The Detective holds your attention because of Sinatra's performance. His Joe Leland is honest and direct, able to show sympathy and more importantly, a quiet strength and acceptance of things.  

As stated, The Detective is one year prior to Stonewall. As such, the portrayal of gay life is close to seedy. As McIver strolls through the waterfront and the Circus Bar, the men look lascivious, almost menacing. Teddy (James Inman) is a bit fey in his manner versus Colin's more straight-acting manner.  We hear Windom's voiceover speak of how revolted he is. I do not know if he or Dr. Roberts said that "there is no such thing as a bisexual, only a homosexual without convictions". That, I figure will not go over well with actual bisexuals.

The performances were mostly strong. In their small roles, Freeman, Jr. and Duvall made impressions. The same goes for Jack Klugman as forensics investigator Schoenstein and Bissett as the Widow McIver. Bochner also does well as the patrician Dr. Roberts. The curious thing about Lee Remick is that while her performance is good, it feels unnecessary. 

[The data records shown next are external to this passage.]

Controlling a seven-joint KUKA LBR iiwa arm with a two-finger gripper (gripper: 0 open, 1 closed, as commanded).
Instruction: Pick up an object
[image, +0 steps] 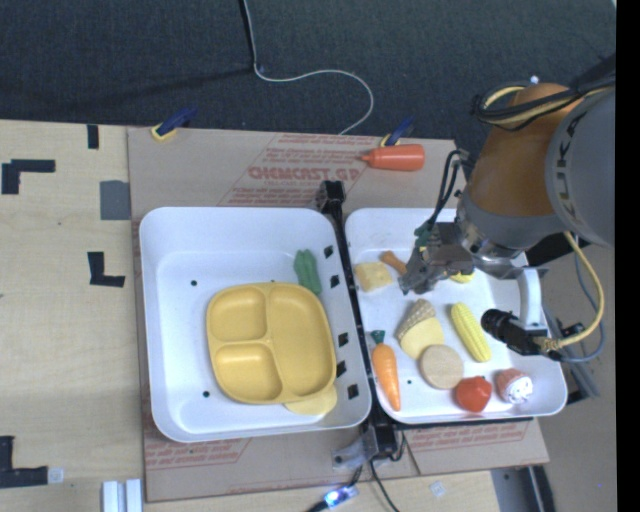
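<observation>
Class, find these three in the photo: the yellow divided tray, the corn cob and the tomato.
Yellow divided tray (270, 340), camera view, its central ridge.
Corn cob (470, 331), camera view, middle of the cob.
Tomato (473, 393), camera view, its red top.

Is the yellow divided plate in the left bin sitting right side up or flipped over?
Right side up: the yellow plate in the left bin shows its three hollow compartments facing the camera.
</observation>
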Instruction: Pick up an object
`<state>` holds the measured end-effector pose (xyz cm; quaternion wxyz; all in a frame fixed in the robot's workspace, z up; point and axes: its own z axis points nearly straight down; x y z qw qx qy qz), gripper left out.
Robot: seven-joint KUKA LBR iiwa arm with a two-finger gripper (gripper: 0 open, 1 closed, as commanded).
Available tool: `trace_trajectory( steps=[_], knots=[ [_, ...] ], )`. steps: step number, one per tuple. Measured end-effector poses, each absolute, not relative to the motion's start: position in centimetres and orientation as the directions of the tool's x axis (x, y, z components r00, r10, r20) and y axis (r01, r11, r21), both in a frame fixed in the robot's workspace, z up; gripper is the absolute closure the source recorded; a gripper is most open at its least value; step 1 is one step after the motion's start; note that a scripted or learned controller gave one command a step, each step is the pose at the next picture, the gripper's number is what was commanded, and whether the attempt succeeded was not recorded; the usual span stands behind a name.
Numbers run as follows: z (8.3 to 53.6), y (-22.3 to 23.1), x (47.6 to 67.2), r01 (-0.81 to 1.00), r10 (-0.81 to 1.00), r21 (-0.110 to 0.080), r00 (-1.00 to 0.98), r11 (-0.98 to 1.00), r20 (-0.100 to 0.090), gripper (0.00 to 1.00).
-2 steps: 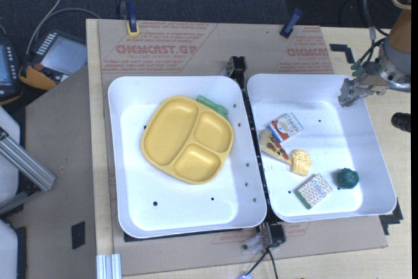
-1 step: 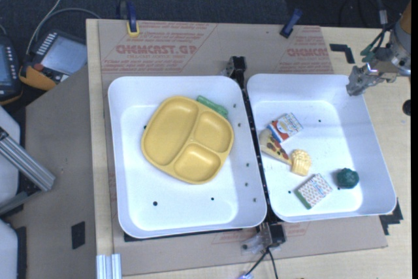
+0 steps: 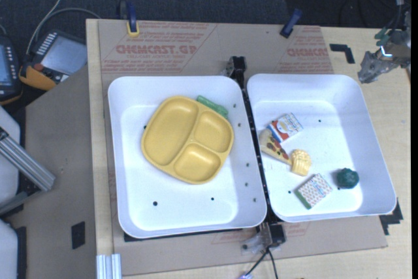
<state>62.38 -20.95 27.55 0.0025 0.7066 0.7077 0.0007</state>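
Camera view: 2 white bins side by side, gripper off past the right bin's far right corner.

4 small objects lie in the right bin: a red-and-white packet near its middle, a tan wrapper touching the packet's lower left, a yellow corn-like piece just below those, a speckled sponge nearer the front, and a dark green lump just right of the sponge. Whether the gripper is parted or closed I cannot tell; it hangs above the bench, apart from every object. A yellow 3-compartment plate sits in the left bin, a green scrap poking out at its far edge.
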Motion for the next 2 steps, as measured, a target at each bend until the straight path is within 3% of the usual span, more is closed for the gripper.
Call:
trace_trajectory(
  steps=[2],
  knots=[
    [27.1,-10.0,60.7,1.0,1.0,-0.005,-0.005,0.005,0.003,1.0]
  ],
)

This is where I think The Detective goes a bit wrong. This subplot of the Leland marriage, down to the many flashbacks, do not quite fit into the overall picture. It feels like a separate story that found its way here.

Minus that, Abby Mann's adaptation of Roderick Thorpe's novel works well. The film is also enhanced by Jerry Goldsmith's jazz score. The Detective is well-directed by Gordon Douglas, drawing strong performances from almost everyone. I did think that Musante as Felix was a bit bad. As for Windom, he was weak as this repressed gay man who kills when called out on his sexuality.

However, I think that McIver's final words on the recording say a lot. "You know, I felt more guilty about being a homosexual than about being a murderer". Strong words even now. The Detective on the whole is a good film. It moves well and has good performances. It is, however, held back by the marriage subplot, which sometimes intrudes on the case. Still, The Detective is worth the time and effort to seek out.